Bravery is required in everyday life. There’s only so much one can control, even with preparation. Surprise news or experiences can change one’s outlook on an event anticipated to go differently. An errant and broken baseball bat flies into the stands at a ballfield and a spectator who loves the game is injured. A subway commuter who never had to worry about getting to work on time now has to wonder if public transportation is the best way to travel.

So it is with town government news. Bravery is required to run for elected office. Putting oneself in the public eye is a sure way to know, by vote tally, how many of one’s fellow residents and neighbors support, trust and believe in a specific candidate to elect him or her to an office where decisions will be made on voters’ behalf.

Bravery is again required when an elected board, once seated with the goal of overseeing a community’s best interests, chooses its leaders.

This should be done in public session and a board member needs to steel him or herself for opposition to a goal to be a chairman or chairwoman, president or vice president.

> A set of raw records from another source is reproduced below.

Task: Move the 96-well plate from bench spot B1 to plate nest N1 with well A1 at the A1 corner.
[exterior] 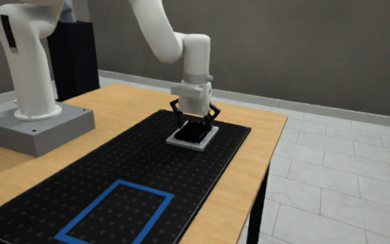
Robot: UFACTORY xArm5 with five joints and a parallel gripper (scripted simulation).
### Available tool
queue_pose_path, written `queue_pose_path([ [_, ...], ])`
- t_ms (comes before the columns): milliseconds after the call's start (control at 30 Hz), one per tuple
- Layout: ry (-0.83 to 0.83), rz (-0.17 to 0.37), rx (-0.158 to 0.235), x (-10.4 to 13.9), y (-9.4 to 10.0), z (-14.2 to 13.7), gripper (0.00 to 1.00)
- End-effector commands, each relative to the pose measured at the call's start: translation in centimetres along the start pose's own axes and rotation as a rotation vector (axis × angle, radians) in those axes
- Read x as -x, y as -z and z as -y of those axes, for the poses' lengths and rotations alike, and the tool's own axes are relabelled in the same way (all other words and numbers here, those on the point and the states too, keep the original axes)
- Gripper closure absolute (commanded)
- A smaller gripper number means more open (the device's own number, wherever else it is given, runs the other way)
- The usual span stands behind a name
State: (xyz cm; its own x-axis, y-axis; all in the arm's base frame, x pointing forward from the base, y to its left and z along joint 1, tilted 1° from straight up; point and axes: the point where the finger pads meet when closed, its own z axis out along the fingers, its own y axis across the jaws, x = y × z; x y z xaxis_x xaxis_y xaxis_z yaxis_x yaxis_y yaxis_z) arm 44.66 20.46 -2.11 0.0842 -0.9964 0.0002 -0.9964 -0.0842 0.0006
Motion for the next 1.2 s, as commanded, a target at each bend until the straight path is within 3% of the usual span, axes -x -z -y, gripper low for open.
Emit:
queue_pose_path([
  [0, 0.000, 0.011, -0.002, 0.1, 1.1, 0.2, 0.00],
  [833, 0.000, 0.011, -0.002, 0.0, 7.2, 0.2, 0.00],
  [1167, 0.000, 0.011, -0.002, 0.0, 8.8, 0.2, 0.00],
])
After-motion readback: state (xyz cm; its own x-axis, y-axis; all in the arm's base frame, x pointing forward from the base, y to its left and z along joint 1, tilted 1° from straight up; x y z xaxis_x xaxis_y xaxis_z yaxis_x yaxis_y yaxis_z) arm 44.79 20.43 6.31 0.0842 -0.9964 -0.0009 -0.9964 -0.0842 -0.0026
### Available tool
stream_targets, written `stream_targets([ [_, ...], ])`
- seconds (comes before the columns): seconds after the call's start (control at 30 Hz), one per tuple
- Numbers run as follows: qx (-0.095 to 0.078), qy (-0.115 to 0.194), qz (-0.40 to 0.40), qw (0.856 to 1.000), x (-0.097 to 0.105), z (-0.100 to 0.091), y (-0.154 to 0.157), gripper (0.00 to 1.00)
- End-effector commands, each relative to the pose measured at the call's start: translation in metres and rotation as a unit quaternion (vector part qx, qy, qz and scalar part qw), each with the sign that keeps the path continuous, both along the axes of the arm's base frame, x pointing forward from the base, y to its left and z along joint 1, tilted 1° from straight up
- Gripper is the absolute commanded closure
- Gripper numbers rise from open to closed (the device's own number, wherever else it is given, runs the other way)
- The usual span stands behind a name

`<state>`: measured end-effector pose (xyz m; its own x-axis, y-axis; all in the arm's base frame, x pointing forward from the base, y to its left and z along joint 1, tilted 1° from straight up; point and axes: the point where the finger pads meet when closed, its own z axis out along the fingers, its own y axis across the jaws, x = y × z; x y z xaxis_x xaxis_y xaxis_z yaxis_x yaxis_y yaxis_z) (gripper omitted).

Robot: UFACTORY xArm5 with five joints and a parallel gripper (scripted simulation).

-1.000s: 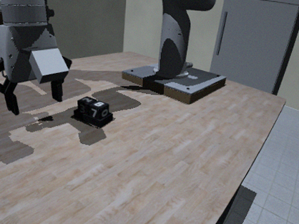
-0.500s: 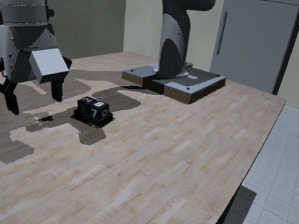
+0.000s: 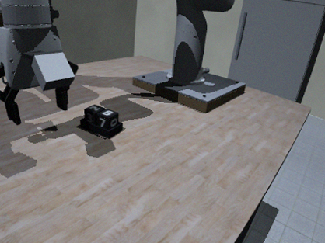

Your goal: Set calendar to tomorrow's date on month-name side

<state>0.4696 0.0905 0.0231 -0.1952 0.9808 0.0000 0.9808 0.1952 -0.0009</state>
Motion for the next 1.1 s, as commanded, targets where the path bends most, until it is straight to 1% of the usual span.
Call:
stream_targets([
  [0.0,0.0,-0.002,0.0,1.0,0.001,0.001,0.0,0.0],
  [0.3,0.0,-0.002,0.0,1.0,0.001,0.003,0.0,0.0],
  [0.53,0.0,-0.002,0.0,1.0,0.001,0.014,0.0,0.0],
  [0.7,0.0,-0.002,-0.001,1.0,0.001,0.015,0.0,0.0],
  [0.8,0.0,-0.002,-0.025,1.0,0.0,0.015,-0.001,0.0],
  [0.87,0.0,-0.002,-0.025,1.0,0.0,0.015,-0.001,0.0],
  [1.0,0.001,-0.002,-0.102,0.995,-0.005,0.015,-0.004,0.0],
  [1.07,0.0,-0.002,-0.112,0.994,-0.015,0.015,-0.009,0.0],
])
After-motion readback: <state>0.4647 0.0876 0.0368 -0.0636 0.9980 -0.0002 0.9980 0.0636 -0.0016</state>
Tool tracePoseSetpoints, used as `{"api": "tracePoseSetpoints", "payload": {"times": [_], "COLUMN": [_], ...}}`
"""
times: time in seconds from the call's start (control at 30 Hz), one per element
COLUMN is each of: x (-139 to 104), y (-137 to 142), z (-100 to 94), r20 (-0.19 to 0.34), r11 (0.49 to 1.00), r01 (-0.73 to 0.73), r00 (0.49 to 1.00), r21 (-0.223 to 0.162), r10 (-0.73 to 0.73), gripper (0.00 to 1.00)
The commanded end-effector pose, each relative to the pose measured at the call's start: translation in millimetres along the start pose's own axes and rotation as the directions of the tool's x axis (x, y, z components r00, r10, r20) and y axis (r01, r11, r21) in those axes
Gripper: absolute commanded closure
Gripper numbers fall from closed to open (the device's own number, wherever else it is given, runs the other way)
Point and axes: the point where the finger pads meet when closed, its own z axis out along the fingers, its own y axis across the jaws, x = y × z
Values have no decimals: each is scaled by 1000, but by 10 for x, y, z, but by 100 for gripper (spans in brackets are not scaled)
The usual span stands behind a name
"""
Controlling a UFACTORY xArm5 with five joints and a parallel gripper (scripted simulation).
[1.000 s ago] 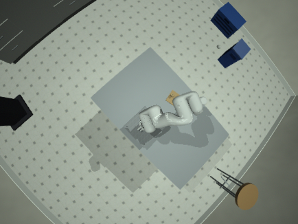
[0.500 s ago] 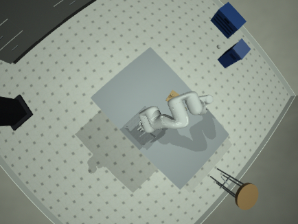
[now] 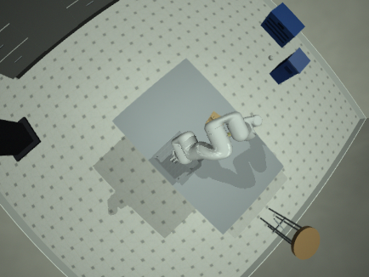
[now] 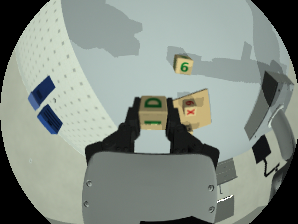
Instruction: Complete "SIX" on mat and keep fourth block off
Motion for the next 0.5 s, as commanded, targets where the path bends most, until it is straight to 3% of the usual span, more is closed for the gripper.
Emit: {"api": "tracePoseSetpoints", "payload": {"times": [0.0, 0.03, 0.07, 0.27, 0.47], "x": [-434, -434, -686, -1105, -1207], "y": [231, 231, 418, 817, 936], "z": [-56, -56, -66, -68, -64], "r20": [2, 2, 4, 7, 7], "r11": [999, 999, 996, 988, 985], "r01": [54, 54, 89, 156, 174], "r00": [999, 999, 996, 988, 985], "r21": [7, 7, 8, 9, 9], "r10": [-54, -54, -89, -156, -174], "gripper": [73, 73, 73, 73, 73]}}
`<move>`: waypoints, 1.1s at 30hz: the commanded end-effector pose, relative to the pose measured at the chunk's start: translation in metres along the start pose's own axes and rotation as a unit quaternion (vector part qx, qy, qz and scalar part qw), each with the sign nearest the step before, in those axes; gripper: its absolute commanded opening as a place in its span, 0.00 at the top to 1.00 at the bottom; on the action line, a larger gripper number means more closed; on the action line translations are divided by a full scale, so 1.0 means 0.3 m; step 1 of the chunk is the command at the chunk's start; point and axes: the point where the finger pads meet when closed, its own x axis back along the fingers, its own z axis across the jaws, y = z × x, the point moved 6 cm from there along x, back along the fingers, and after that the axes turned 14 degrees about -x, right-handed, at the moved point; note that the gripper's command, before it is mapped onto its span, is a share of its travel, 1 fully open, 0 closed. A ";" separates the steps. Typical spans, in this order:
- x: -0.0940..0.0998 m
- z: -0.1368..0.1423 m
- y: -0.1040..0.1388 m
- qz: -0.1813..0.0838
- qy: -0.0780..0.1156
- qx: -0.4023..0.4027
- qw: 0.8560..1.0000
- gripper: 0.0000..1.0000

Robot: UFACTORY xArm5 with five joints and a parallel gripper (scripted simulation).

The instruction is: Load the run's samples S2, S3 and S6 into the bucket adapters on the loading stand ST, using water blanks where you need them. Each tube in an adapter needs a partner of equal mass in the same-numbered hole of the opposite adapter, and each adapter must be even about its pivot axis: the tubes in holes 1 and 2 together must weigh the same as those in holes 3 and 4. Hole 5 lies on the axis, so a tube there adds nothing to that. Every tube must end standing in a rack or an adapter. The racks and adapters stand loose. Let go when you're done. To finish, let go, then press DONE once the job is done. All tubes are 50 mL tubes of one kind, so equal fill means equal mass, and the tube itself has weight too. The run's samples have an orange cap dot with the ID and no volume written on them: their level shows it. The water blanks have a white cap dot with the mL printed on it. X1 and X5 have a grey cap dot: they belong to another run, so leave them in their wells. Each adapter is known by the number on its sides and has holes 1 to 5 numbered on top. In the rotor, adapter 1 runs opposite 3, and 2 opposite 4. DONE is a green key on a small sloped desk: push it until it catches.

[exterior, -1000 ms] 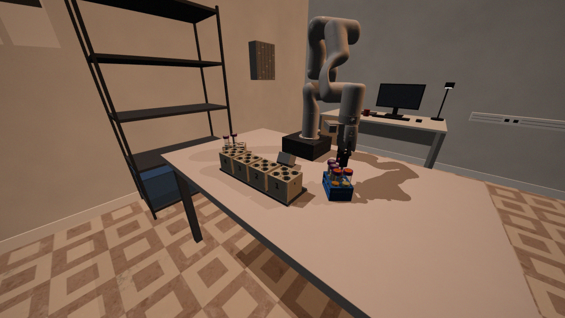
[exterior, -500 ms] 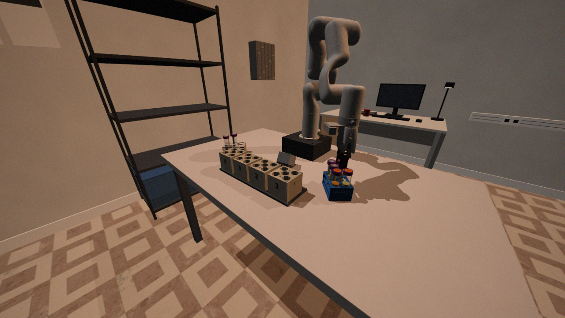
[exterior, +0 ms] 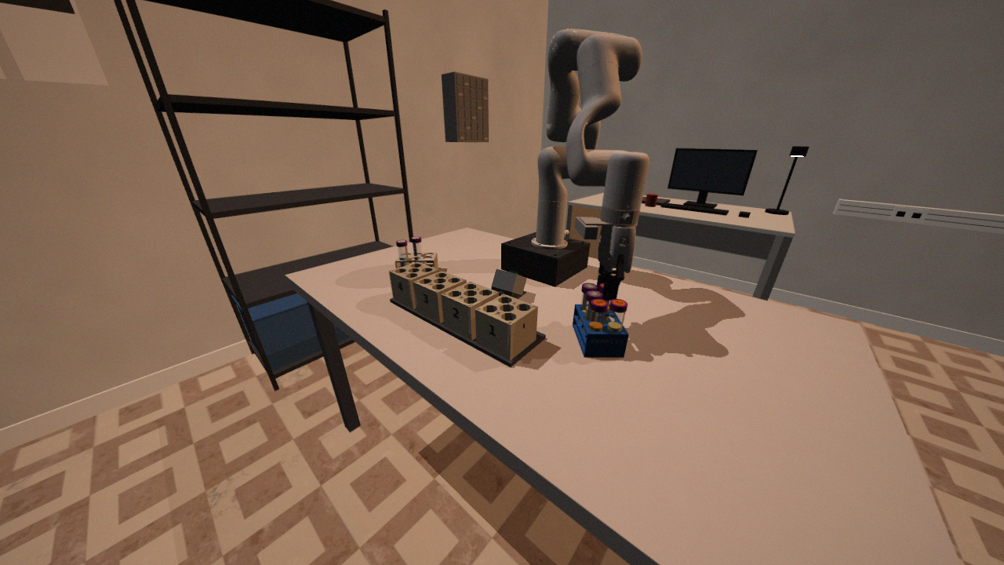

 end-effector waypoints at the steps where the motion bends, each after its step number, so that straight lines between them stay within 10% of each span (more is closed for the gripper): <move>1: 0.003 -0.004 0.000 -0.006 0.001 0.000 1.000 0.56; 33: 0.084 -0.004 -0.001 -0.006 0.001 0.000 1.000 0.56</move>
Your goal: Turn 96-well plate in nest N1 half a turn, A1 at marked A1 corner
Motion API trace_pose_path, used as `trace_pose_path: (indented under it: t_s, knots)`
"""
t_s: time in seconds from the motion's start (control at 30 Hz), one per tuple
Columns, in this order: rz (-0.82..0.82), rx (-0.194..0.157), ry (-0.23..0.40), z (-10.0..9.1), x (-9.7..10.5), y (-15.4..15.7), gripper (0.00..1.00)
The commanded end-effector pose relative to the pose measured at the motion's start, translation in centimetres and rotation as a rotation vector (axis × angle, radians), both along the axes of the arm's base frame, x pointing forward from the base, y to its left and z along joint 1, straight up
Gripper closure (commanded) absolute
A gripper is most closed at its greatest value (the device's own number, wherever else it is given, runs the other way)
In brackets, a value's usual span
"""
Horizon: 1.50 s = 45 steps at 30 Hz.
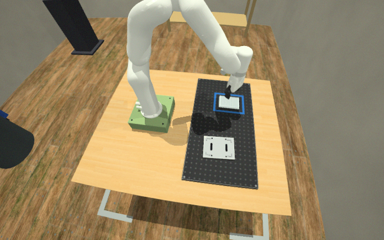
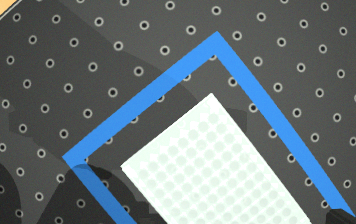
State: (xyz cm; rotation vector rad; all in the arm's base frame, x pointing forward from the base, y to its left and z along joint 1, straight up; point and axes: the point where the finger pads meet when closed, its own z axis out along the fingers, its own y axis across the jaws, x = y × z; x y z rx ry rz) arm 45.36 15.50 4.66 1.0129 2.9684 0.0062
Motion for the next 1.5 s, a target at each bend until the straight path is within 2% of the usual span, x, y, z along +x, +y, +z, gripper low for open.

In the purest of local democracy, this happens. Sometimes in some towns and cities, there are publicly discussed bumps and scrapes along the way. It might not be a comfortable spot for a prospective board leader to here why another prospective board leader might be a better choice or fit. Or, why changing the status quo is a good or bad idea.

It’s important to have those discussions in open session and not decided in advance, or, to appear that the discussions may have been held in advance. There is enough raising of the eyebrows when hearing the latest political news at the national level. Let’s keep the level of skepticism at the local level to a minimum.